## YOUR INSTRUCTIONS
Copy each line below containing "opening".

## EXTRACTED ENTRIES
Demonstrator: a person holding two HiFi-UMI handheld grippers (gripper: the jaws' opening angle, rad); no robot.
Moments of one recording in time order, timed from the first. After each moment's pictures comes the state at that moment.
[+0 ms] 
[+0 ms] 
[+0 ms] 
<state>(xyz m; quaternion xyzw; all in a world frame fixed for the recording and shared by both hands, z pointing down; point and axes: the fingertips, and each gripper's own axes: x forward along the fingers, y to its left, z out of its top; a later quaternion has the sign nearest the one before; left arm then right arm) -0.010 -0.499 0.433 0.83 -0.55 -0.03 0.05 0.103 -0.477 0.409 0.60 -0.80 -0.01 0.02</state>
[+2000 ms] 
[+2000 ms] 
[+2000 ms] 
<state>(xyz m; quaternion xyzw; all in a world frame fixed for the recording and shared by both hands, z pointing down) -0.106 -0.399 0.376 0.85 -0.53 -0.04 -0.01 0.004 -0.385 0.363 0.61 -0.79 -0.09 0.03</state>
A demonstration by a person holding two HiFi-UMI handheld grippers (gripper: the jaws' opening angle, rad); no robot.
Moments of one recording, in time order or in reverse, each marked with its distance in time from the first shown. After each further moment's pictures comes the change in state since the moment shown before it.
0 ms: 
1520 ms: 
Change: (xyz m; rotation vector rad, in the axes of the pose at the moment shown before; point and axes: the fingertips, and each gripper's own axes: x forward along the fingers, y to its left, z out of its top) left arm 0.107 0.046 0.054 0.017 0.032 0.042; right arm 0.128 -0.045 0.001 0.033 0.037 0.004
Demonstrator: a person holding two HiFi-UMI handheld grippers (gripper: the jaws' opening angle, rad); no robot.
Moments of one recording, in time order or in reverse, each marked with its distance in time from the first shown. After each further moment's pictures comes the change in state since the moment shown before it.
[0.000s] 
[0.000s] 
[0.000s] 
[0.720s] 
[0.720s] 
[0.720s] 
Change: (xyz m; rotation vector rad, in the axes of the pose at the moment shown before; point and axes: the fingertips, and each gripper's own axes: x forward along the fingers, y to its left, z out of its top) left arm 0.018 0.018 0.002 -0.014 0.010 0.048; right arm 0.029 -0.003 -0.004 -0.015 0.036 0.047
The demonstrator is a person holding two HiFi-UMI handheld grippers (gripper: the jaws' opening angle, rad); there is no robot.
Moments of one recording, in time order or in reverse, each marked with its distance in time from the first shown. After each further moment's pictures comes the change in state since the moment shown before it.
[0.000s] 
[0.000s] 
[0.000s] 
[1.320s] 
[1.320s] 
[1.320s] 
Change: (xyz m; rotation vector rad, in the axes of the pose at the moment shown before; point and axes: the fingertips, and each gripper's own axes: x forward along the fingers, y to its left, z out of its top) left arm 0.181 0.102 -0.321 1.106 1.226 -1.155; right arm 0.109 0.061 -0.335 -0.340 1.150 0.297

## RESULT BELOW
Demonstrator: a person holding two HiFi-UMI handheld grippers (gripper: the jaws' opening angle, rad); no robot.
A demonstration by a person holding two HiFi-UMI handheld grippers (gripper: the jaws' opening angle, rad); no robot.
Demonstrator: a person holding two HiFi-UMI handheld grippers (gripper: the jaws' opening angle, rad); no robot.
The demonstrator is a person holding two HiFi-UMI handheld grippers (gripper: the jaws' opening angle, rad); there is no robot.

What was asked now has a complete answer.